R: Hace poco, la ministra de seguridad de Argentina presentó un proyecto que recrudece las políticas contra la inmigración ilegal. Teniendo una historia de inmigración, ¿De qué manera crees que podemos resistir a este tipo de políticas?

E: Me enteré de esto. Es importante comprender que estas clases de detenciones no están separadas del ámbito industrial de las cárceles, en todo caso son parte. Esta es la razón por la que la solidaridad internacional es tan importante en estos tiempos, como se nos ha enseñado (al menos en la política estadounidense) para atraer a la reforma local en lugar de un cambio sistémico. Pero la reforma es importante también, porque las vidas están siendo afectadas en este momento, hay vidas en juego ahora mismo.

El complejo industrial de las cárceles va más allá de las prisiones en sí mismas, es el gran conjunto de instituciones como las escuelas, hospitales, bancos, áreas cívicas, fronteras, puestos de control, ejércitos, porque el imperialismo se internaliza a través del sujeto soberano, tanto inmaterial como material. La resistencia se da de muchas formas, nunca hubo una única manera, es por esto que todos tenemos que participar, porque cada uno de nosotros tiene algo que ofrecer para la liberación. Están los que son mejores en la organización local, los buenos con el lenguaje institucional y la ley, también aquellos que son buenos comunicando conceptos difíciles a través de emociones más cercanas, como los artistas, por ejemplo. Es por esto que creo que el sitio de la imaginación es parte del campo de batalla, si no podemos imaginar un mundo diferente, ¿cómo vamos a llegar allí?

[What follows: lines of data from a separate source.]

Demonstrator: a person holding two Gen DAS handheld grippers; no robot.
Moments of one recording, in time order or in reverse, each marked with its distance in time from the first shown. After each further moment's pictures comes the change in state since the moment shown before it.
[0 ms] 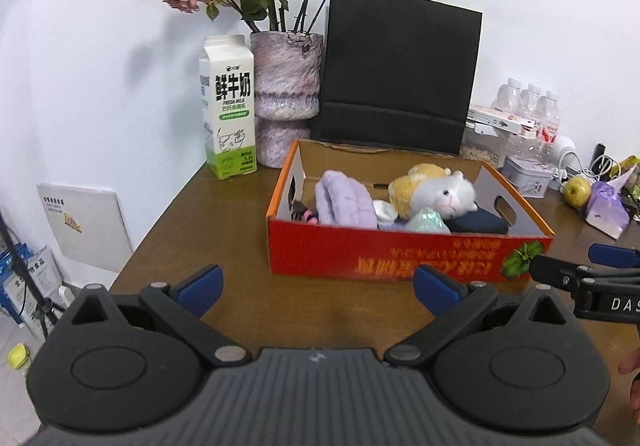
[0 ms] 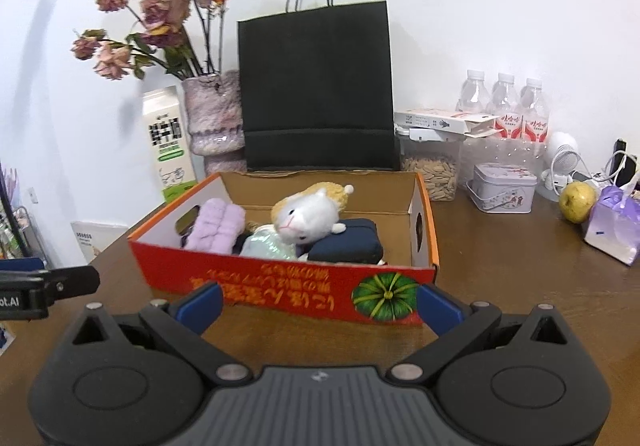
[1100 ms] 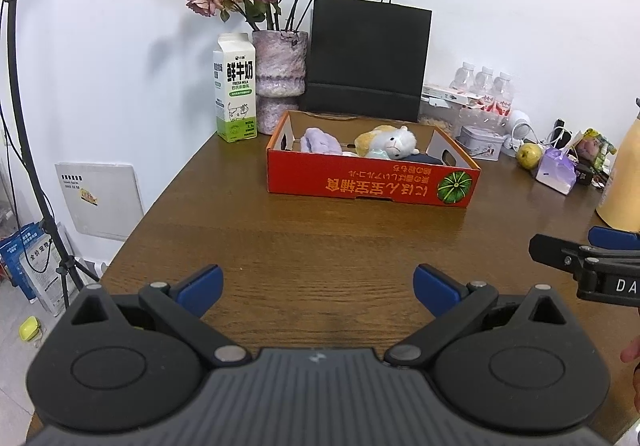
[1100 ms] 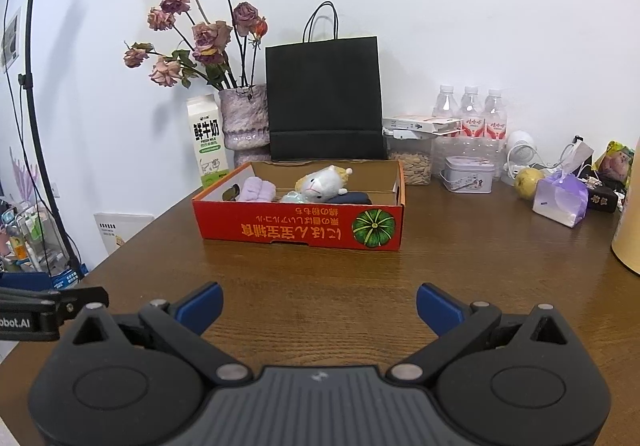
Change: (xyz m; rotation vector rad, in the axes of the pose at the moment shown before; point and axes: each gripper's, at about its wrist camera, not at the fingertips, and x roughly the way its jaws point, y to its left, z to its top) left arm -0.138 -0.020 -0.077 0.014 0.016 -0.019; right arm -0.154 0.016 -0.066 -0.002 -0.033 -0.002
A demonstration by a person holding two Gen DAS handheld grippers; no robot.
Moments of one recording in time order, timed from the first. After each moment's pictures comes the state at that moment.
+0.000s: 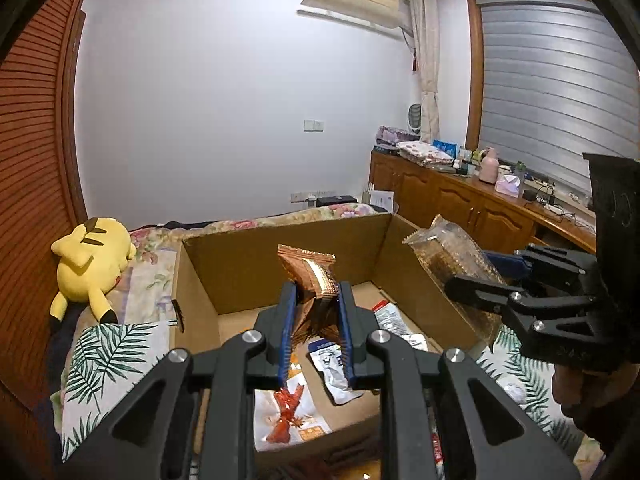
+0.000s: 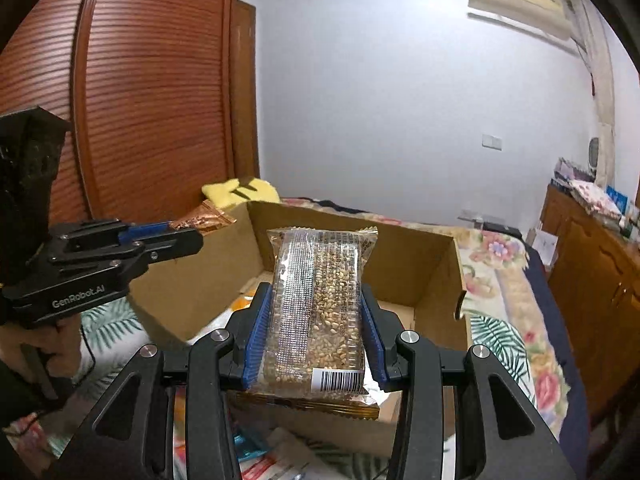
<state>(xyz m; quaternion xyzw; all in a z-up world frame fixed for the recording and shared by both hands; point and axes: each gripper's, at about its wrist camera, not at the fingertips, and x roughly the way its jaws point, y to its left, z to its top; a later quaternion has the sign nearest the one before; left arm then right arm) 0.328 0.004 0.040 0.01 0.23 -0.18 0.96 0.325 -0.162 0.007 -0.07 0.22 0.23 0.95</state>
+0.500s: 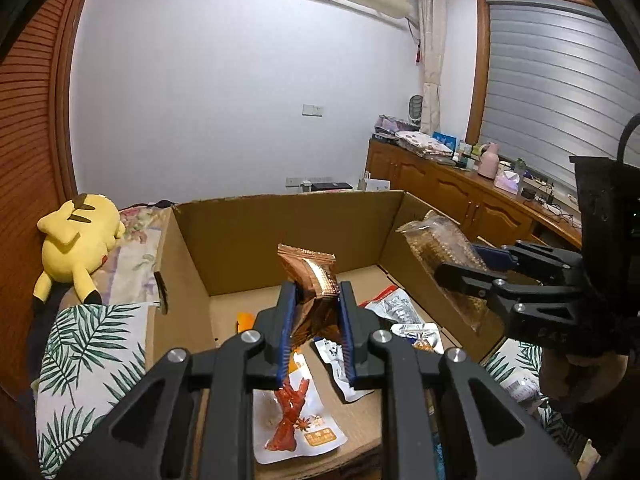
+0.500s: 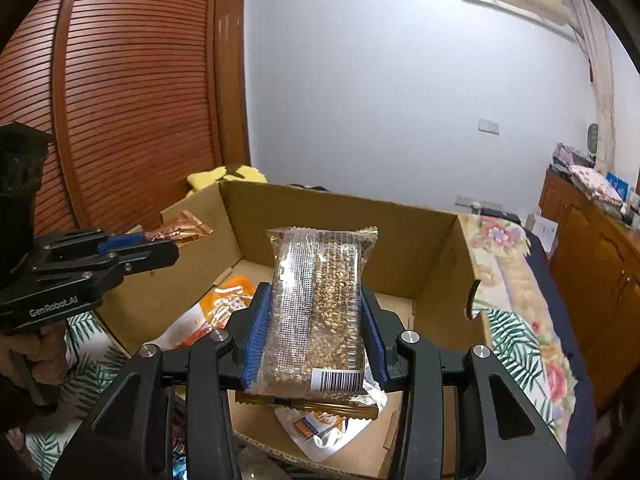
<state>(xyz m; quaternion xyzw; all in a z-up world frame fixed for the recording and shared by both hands) 0.353 0.009 0.010 -0.02 0.25 -0.19 0.95 0.363 -0.160 -0.021 -0.06 0.24 0.22 0.94</state>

R: Última pregunta, ¿de dónde sos?

E: Al contrario de lo que la prensa dice de mí, yo no nací en Bolivia! nací en Riverside, California, en el Inland Empire. La familia de mi madre se trasladó a Barstow después de dejar La Paz. El paisaje es muy similar a la provincia de Pacajes, de donde es la familia de mi abuelo (mi abuela es de Sud Yungas). En Riverside, hay en curso un legado muy fuerte de resistencia queer y anti racista, lo que me hace sentir muy orgullosa de dónde vengo.

Soy un cheje (especie de pájaro carpintero o eslabón de una cadena) manchado con el imperialismo y lo indígena, al mismo tiempo. Mi conciencia, mi voz, salen de la paradoja de esas dos cosas que viven juntas, lado a lado, pero que nunca se sintetizan o asimilan, en todo caso se mezclan en una sola. Decir la verdad acerca de este tema es un conflicto que me dedicaré a aprender a comunicar toda mi vida.

Voy a tratar de aplicar la doble nacionalidad cuando vuelva a La Paz en noviembre, donde probablemente voy a vivir en el futuro previsible.